*What is expected*: Pull out every line below holding the word "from".
[Provided information Boundary: Start]
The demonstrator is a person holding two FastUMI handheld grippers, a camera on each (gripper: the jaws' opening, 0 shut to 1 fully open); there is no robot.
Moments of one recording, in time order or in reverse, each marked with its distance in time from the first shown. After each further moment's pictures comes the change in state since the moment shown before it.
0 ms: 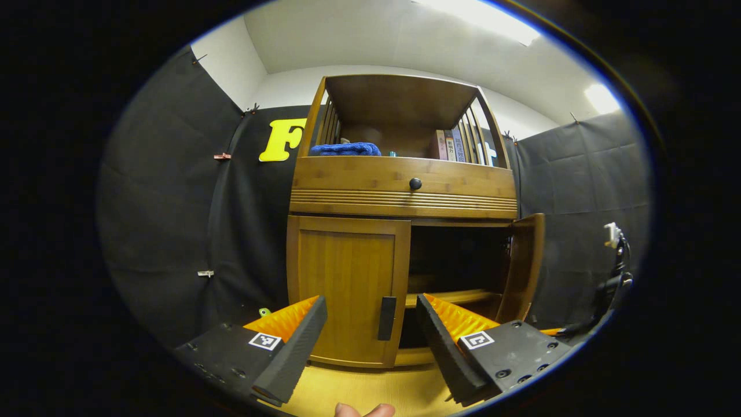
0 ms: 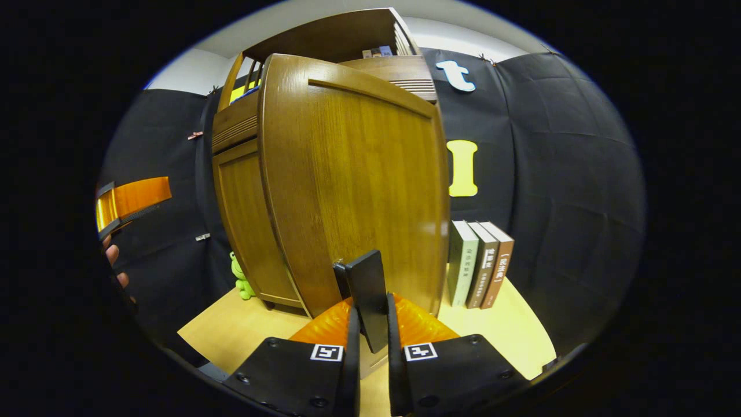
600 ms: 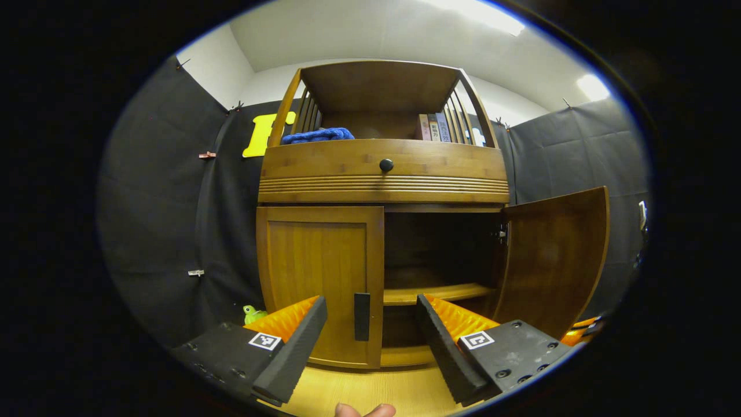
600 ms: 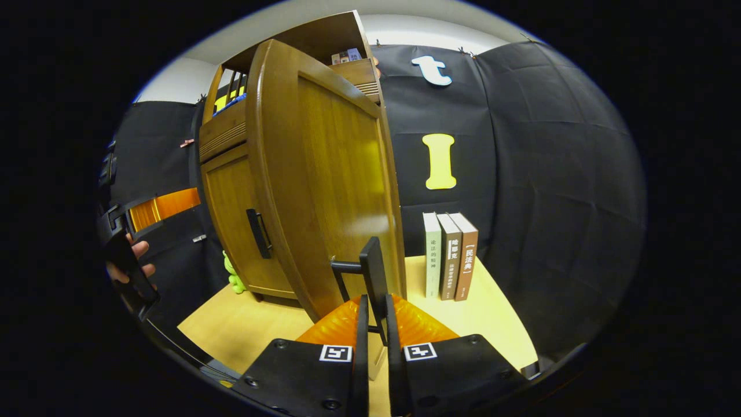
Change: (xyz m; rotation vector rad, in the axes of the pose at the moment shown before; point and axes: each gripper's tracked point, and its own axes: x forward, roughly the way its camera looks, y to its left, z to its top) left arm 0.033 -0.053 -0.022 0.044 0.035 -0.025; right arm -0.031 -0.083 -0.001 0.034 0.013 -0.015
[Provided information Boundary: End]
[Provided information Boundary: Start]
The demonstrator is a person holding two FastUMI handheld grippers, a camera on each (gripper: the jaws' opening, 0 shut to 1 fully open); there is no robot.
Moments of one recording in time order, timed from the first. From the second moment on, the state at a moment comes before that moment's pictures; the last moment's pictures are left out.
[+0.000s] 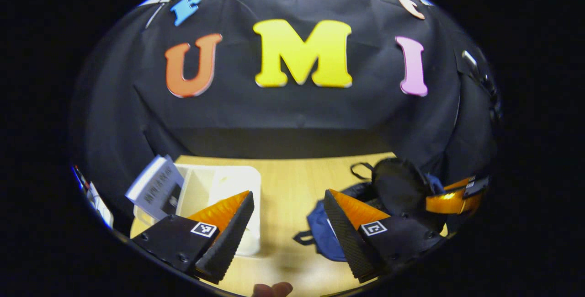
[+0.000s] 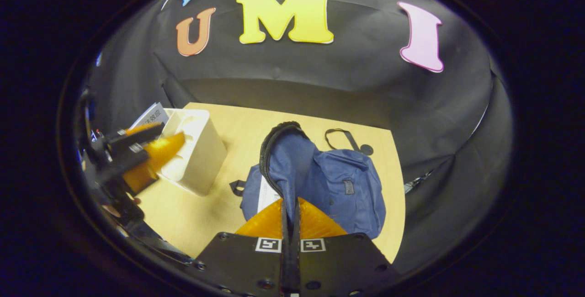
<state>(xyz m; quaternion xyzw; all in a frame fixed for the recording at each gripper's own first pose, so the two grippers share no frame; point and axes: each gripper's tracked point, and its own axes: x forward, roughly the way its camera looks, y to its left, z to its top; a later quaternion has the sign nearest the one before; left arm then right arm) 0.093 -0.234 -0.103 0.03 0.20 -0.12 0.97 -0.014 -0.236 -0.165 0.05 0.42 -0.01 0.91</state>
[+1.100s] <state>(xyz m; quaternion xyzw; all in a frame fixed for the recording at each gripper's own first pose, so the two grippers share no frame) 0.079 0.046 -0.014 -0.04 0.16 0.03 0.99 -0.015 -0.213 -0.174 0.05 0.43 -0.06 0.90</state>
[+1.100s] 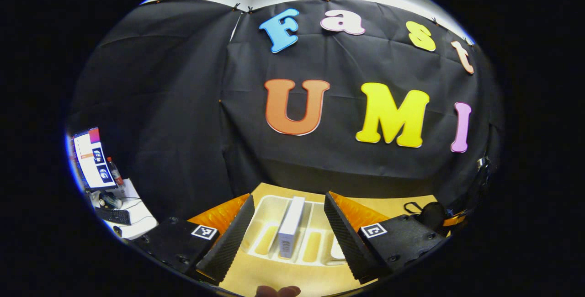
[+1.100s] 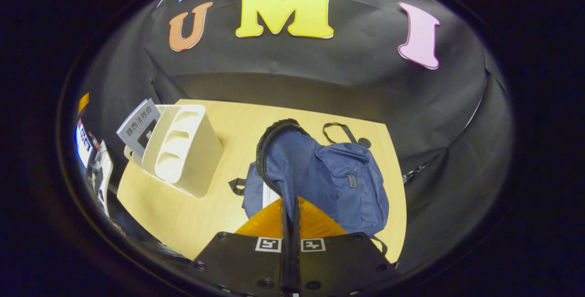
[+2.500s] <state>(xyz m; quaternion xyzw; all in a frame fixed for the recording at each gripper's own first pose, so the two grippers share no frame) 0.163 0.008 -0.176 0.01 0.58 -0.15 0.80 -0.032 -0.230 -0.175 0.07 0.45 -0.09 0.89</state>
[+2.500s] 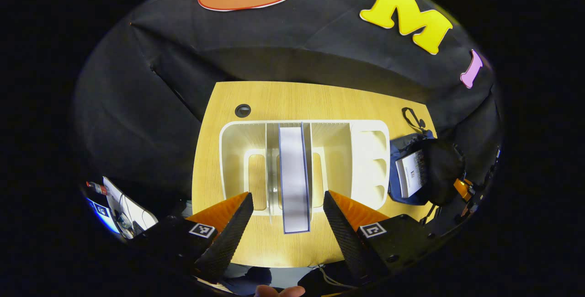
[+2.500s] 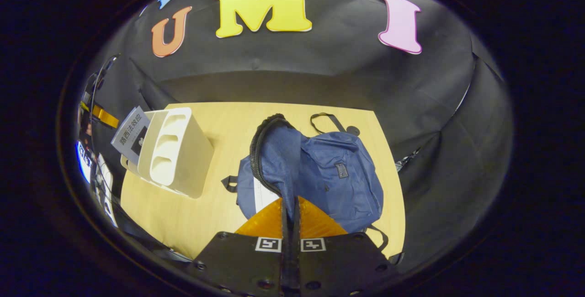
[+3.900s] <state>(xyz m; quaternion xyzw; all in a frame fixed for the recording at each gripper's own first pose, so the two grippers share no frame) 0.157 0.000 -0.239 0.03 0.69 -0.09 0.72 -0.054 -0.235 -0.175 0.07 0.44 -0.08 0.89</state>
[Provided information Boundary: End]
*Worked solution*:
Moments of one recording, in time order or in reverse, each marked with its distance in time from the first shown. After each further moment's pictures comes the change in state since the moment shown before it.
Moments of one recording in time order, timed from the first. From the second moment on, the state at a moment comes before that moment's pictures; the last moment's pictures are left out.

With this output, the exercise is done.